Learn How to Strengthen Your Self-Esteem and Attract A Love Relationship
Friday, November 27th, 2009 | Relationships | No Comments
Nanette Geiger, Law of Attraction Relationship Expert , writes… …
A typical problem for friends of mine is their belief that you have to drop 50 pounds and/or be financially independent before they can attract lasting love. This is of course a myth. This is just low self-esteem blocking you from being truly whole.
It is wonderful to want to look your best, be your perfect self, have high self-esteem and be ok concerning your financial situation. It feels really wonderful to feel secure, confident, and beautiful.
There are a HUGE number of corporations that feed on peoples’ low sense of self-image. At some point or another, we’ve all fallen prey to buying that new exercise machine that promises to make it simple for us to tone up, slim down and have a beautiful self. Supplements, special diets or dieting plans, products for our hair, skin, teeth, libido, you name it! And these messages are directly centered around one basic premise – that we’re not inherently OK the way we come.
We’re so accustomed to this kind of thought pattern that we hardly even question it. It is not surprising that we subscribe to that pattern of thinking. After all, when we are born, on the first day of our life, we are loved and perfect – mostly. Then almost immediately we’re compared to how the previous sibling evolved, at what time they developed this ability, learning to sit, crawling, language, and so on. Our hair, our bodies and how they are similar or dissimilar to this one or that. “Oh, she appears just like Aunt Mary when she was that age.” You understand the drill.
Start by examining your early beliefs and emotions concerning your body. Many people do not actually understand that they have persisting limiting vibrations or emotions from these previous experiences. Negativity, whether strong or mild, feels bad and many of us just learn to subjugate it, deal with it, or push it further into the underbelly of your mind. These influential emotional experiences usually continue to be subjugated. We have all heard the term “emotional baggage.” We walk through life with old unresolved, paining, hard to deal with feelings still held somewhere inside of us.

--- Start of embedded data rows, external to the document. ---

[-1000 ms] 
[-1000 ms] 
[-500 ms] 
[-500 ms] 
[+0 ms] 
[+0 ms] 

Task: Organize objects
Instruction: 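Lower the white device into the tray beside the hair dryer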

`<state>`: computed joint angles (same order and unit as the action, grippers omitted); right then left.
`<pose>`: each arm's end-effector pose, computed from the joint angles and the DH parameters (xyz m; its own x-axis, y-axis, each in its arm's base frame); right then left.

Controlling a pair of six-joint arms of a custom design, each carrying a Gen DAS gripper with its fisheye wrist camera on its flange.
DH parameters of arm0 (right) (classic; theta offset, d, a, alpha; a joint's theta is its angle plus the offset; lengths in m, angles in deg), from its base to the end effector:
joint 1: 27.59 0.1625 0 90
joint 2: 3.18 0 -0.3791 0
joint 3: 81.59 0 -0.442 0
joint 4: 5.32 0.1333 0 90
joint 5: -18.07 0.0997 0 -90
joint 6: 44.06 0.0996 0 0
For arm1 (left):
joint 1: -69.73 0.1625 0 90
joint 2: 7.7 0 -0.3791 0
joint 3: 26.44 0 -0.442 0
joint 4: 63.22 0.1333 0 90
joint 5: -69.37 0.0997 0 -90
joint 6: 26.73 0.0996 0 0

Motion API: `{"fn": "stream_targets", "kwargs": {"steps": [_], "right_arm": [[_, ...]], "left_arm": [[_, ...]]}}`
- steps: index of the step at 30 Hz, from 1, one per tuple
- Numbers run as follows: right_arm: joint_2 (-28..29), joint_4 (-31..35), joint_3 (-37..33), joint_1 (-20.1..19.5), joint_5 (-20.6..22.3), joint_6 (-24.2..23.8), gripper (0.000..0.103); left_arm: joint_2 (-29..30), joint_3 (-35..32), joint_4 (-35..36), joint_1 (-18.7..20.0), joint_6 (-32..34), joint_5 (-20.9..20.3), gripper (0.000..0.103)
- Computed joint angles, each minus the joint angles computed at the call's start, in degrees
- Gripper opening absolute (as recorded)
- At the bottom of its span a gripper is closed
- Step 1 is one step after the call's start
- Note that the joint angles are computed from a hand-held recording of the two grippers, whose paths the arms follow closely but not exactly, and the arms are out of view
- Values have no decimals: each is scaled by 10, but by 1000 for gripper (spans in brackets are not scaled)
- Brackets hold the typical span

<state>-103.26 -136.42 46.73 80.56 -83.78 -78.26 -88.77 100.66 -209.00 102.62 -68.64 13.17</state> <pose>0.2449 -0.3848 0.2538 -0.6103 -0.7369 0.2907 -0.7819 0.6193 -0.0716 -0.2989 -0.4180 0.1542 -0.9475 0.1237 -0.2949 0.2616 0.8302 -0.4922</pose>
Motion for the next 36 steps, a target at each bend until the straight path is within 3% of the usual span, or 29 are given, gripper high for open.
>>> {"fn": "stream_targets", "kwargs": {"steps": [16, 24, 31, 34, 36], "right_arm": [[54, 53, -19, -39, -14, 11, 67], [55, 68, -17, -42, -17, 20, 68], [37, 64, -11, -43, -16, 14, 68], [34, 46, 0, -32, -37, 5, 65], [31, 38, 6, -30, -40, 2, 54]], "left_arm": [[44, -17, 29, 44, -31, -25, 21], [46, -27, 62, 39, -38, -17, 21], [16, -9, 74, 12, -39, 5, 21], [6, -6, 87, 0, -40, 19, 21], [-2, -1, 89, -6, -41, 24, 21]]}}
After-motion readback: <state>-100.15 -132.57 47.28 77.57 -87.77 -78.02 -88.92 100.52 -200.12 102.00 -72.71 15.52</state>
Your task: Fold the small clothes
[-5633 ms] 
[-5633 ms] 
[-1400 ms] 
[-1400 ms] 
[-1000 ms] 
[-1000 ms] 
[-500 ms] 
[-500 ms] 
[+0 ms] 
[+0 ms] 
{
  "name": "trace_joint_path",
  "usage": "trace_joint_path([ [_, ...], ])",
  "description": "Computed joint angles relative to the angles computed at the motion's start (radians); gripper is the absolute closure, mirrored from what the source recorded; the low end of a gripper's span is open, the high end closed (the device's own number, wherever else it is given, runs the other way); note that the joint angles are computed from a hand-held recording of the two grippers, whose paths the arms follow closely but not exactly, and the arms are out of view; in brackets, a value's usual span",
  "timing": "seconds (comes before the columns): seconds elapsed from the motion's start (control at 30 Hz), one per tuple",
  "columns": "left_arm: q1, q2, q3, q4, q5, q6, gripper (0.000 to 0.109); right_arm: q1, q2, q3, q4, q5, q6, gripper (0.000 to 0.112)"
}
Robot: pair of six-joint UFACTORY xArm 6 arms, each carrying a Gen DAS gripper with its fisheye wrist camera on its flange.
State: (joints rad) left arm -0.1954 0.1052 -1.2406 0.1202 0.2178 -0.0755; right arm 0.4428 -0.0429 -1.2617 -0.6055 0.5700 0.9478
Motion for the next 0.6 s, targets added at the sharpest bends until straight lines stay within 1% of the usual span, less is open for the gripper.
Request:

Those emotions emanate to the Universe to reflect back more of the same. You can free yourself by improving your self-esteem.
Begin to change your relationship with your body by making lists of things you appreciate about you. What really harmonizes with yourself? What can you love concerning your appearance? Think of 10 affirmations each day that you truly appreciate about your body. Do you like your eyes? Are you appreciative of functioning fingers? Make lists of the positive aspects about you and view your energy and vibrational level of attraction start to improve. You CAN improve your self-esteem and attract love.